State, as a number alone, how many lines of the entries contain the word "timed".

....

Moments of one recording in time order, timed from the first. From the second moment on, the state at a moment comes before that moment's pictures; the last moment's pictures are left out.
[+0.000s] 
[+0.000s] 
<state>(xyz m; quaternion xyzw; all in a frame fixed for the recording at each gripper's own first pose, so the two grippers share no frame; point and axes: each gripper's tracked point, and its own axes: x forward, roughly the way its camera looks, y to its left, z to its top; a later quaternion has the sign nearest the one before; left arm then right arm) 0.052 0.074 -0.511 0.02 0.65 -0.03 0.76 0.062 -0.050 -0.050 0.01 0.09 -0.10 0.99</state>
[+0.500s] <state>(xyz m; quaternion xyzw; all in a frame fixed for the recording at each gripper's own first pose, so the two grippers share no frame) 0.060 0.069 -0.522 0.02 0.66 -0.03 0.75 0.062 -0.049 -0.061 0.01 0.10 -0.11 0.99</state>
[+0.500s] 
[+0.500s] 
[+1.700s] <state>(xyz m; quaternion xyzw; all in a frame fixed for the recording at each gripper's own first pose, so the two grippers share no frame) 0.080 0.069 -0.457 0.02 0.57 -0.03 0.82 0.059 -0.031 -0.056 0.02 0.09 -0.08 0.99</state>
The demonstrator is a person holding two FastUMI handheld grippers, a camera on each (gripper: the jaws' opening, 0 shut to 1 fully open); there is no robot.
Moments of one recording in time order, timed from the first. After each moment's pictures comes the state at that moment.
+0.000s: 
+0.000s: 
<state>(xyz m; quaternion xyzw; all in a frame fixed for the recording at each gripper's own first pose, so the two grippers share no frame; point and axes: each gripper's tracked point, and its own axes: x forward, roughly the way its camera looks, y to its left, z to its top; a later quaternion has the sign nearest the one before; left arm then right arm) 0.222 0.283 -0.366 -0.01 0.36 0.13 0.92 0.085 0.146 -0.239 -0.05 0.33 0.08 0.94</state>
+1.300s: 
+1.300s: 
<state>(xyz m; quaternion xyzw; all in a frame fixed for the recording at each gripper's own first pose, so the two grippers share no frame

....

(Task solution) 2